Ministerstwo Rozwoju Regionalnego podjęło bezprecedensową decyzję: wstrzymało realizację programu finansowanego ze środków unijnych - ustalił Dziennik Gazeta Prawna. Komisja Europejska podważyła zasadność wydatkowania środków i kompetencje nadzorującej program instytucji.
Priorytet I Programu Operacyjnego Kapitał Ludzki to program, na który rząd zaplanował pozyskanie ponad 1,5 mld zł, m.in. na szkolenia pracowników socjalnych i pomoc społeczną. Dotychczas wydano już 324 mln z tej sumy. I istnieje poważne zagrożenie, że będzie trzeba zwrócić te środki do unijnej kasy.

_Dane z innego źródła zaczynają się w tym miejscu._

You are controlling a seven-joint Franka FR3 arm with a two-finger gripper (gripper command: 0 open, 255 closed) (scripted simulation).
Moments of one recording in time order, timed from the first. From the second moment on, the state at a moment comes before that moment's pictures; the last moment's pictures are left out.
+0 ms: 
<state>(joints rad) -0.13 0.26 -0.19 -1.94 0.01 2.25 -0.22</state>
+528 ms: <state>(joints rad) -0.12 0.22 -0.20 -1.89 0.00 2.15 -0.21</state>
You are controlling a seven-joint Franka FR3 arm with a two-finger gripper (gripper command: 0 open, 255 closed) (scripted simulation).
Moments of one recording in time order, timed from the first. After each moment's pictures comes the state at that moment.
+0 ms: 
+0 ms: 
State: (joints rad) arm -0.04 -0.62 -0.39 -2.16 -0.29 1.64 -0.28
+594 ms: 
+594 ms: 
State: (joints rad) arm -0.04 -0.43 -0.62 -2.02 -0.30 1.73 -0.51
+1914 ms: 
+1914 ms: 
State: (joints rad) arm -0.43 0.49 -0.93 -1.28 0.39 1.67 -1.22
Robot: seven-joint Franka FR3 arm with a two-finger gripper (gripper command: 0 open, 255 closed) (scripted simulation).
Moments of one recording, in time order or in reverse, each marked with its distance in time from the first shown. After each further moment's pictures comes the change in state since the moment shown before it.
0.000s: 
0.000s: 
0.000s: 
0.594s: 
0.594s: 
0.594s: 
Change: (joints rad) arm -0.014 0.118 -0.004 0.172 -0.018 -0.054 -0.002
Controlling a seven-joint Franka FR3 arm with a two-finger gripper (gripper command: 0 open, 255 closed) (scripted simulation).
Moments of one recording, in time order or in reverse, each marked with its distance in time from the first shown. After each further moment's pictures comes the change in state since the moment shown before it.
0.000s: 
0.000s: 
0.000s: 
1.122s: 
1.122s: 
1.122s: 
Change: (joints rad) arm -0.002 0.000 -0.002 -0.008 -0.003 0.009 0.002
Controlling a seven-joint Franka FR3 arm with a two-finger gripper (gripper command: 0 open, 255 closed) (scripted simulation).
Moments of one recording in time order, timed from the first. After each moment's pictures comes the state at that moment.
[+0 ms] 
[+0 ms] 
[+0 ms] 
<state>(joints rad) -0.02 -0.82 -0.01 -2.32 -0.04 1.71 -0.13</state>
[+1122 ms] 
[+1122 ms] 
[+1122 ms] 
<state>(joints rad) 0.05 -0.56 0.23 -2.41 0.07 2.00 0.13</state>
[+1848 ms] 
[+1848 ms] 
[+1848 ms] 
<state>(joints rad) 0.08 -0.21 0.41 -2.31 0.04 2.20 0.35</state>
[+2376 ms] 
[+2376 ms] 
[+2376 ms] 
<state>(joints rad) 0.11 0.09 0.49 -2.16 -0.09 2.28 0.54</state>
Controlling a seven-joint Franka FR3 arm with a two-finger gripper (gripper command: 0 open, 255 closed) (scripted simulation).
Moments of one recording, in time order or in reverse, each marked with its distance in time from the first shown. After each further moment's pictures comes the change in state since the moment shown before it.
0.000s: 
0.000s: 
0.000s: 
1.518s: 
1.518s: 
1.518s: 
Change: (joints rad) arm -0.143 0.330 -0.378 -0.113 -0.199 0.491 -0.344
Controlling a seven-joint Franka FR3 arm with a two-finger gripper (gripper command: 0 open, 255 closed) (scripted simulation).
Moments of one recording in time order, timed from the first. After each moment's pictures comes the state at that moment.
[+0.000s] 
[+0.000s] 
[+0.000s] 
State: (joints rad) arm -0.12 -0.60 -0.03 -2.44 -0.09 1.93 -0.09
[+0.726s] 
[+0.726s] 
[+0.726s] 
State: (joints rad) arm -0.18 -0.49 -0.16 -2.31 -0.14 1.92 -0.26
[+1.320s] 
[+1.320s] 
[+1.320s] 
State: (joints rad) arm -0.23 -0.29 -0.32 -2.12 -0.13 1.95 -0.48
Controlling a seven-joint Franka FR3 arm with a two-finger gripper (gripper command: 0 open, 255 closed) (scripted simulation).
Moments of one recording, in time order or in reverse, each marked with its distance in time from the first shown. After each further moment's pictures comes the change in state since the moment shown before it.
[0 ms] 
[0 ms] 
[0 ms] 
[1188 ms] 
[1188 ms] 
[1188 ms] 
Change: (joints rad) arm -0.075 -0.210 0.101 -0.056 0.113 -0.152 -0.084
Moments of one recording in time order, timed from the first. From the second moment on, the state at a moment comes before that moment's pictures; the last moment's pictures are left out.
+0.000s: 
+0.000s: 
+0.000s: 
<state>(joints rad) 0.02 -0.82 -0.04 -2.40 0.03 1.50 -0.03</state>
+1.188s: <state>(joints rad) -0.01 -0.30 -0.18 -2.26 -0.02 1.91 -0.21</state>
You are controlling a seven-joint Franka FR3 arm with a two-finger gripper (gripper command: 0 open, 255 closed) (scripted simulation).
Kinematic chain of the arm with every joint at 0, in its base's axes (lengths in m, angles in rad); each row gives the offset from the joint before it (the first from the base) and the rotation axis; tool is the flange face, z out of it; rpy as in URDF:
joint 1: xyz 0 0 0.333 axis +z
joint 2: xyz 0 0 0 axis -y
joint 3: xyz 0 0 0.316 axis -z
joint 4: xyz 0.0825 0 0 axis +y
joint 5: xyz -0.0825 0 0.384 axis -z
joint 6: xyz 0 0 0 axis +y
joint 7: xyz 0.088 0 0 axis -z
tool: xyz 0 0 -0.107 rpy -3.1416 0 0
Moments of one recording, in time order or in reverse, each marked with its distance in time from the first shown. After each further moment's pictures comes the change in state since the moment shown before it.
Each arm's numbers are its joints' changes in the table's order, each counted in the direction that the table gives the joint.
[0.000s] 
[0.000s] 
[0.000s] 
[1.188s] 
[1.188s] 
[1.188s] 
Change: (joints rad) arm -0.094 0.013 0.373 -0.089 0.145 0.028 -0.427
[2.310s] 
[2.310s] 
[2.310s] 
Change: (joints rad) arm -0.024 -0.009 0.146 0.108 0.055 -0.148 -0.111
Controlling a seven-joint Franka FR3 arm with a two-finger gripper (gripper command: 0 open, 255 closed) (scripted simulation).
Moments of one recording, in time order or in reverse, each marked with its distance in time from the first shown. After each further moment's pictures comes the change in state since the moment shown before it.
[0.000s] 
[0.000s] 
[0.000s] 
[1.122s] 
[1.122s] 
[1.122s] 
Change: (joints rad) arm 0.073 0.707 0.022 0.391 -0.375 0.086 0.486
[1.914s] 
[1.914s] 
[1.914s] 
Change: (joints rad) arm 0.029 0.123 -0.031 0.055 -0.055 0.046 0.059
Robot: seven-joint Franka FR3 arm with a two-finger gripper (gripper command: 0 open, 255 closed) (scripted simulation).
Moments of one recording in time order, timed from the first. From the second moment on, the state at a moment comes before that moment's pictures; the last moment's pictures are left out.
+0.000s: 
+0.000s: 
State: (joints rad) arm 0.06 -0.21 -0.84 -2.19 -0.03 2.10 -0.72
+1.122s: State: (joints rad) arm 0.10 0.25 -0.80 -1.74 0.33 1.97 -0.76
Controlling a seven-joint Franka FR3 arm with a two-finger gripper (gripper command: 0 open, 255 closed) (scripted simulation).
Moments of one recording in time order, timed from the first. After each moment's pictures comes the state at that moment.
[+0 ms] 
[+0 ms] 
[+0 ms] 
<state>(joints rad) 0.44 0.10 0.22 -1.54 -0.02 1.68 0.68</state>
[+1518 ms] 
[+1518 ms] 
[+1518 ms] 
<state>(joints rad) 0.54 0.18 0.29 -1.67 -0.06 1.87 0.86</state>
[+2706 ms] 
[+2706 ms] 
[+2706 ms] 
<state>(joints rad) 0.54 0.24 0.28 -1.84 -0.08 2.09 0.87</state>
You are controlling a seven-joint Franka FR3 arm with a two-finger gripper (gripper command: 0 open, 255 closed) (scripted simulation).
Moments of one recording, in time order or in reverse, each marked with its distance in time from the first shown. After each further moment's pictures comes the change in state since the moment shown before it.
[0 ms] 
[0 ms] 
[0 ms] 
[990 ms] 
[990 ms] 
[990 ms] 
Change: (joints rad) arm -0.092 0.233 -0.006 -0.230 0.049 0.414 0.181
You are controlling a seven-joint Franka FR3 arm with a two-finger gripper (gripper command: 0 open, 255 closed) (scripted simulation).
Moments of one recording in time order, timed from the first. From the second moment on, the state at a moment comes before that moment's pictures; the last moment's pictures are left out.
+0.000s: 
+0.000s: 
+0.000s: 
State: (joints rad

Dlaczego? Bo Bruksela podała w wątpliwość celowość wydawanych środków i sposób zarządzania nimi przez Centrum Rozwoju Zasobów Ludzkich (CRZL). Chodzi głównie o to, że urzędnicy zbyt często rozstrzygali konkursy w trybie z wolnej ręki. Teoretycznie prawo na to pozwala, ale CRZL w ten sposób rozstrzygnęło aż 18 z 20 konkursów. Czym jest CRZL? To jednostka bezpośrednio podległa resortowi pracy. Zarządzają nią osoby powołane jeszcze przez Annę Kalatę – nominatkę Samoobrony.